### WHAT YOU SHOULD DO
Print out the data that follows exactly, character for character, apart from the pictures.

### DATA
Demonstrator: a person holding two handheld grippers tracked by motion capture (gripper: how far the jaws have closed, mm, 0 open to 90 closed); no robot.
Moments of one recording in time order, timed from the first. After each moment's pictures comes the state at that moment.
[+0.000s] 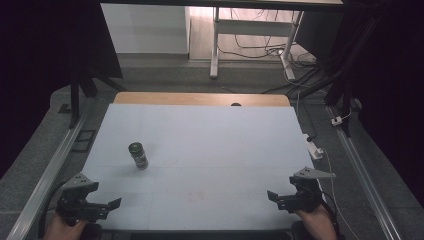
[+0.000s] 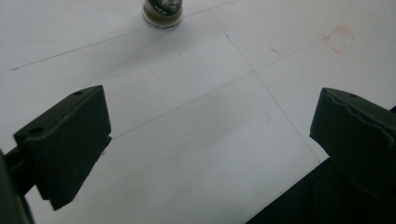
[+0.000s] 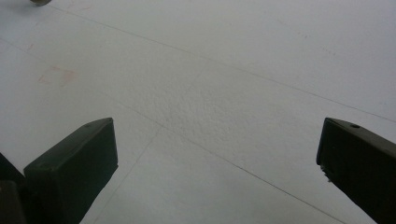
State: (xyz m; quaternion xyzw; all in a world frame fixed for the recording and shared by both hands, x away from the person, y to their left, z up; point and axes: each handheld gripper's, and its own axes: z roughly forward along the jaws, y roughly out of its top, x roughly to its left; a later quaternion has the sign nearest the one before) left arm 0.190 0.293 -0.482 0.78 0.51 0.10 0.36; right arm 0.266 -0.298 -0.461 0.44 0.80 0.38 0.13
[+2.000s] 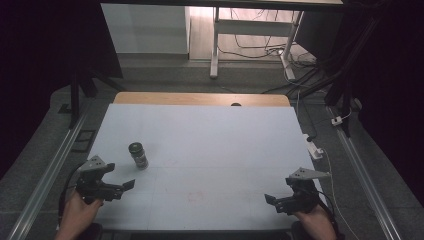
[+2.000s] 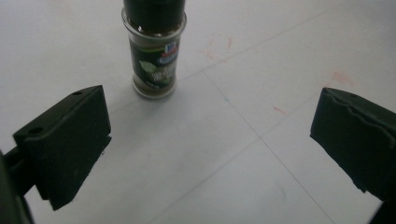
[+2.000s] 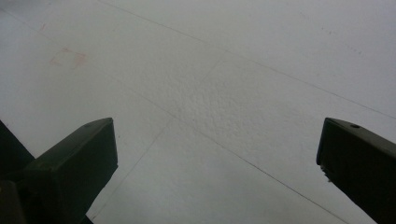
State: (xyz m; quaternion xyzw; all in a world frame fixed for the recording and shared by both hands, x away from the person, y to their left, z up) left arm 0.244 0.278 -0.489 0.77 0.46 0.12 0.41; right arm 0.266 -0.292 -0.462 0.41 0.82 0.37 0.12
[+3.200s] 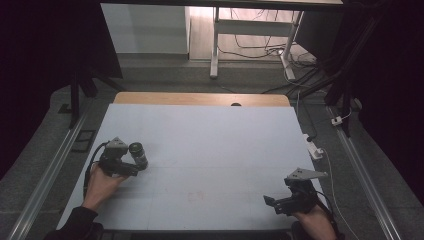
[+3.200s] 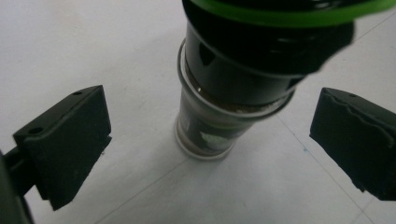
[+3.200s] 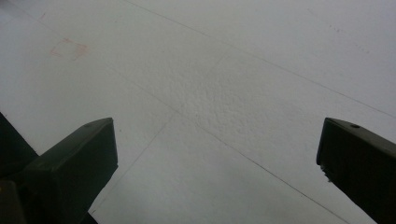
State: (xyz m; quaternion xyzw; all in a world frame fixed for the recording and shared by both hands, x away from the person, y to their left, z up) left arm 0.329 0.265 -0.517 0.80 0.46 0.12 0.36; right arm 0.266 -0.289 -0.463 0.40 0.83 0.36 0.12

### EXERCISE RESPONSE
Demonstrator: a person holding two handheld grippers tracked by motion capture (gripper: how far the jaws have closed, mm, 0 open to 90 closed); no robot.
Moments of one recording in time order, timed from the first. After each moment's pictures comes the state at that moment.
[+0.000s] 
[+0.000s] 
[+0.000s] 
State: (xyz m; quaternion xyzw; all in a world frame fixed for the recording and shared by both hands, x away from the person, y to their left, z up; point and axes: each handheld gripper's, and its own axes: z roughly forward along the jaws, y roughly out of its top, x roughly to its left; a later quaternion has the sign nearest the one before) left arm 0.190 0.293 -0.482 0.78 0.51 0.10 0.36; right arm 0.266 -0.298 -0.461 0.44 0.80 0.38 0.13
[+2.000s] 
[+2.000s] 
[+2.000s] 
State: (xyz m; quaternion xyzw; all in a world frame fixed for the recording and shared by both hands, x away from the person, y to their left, z up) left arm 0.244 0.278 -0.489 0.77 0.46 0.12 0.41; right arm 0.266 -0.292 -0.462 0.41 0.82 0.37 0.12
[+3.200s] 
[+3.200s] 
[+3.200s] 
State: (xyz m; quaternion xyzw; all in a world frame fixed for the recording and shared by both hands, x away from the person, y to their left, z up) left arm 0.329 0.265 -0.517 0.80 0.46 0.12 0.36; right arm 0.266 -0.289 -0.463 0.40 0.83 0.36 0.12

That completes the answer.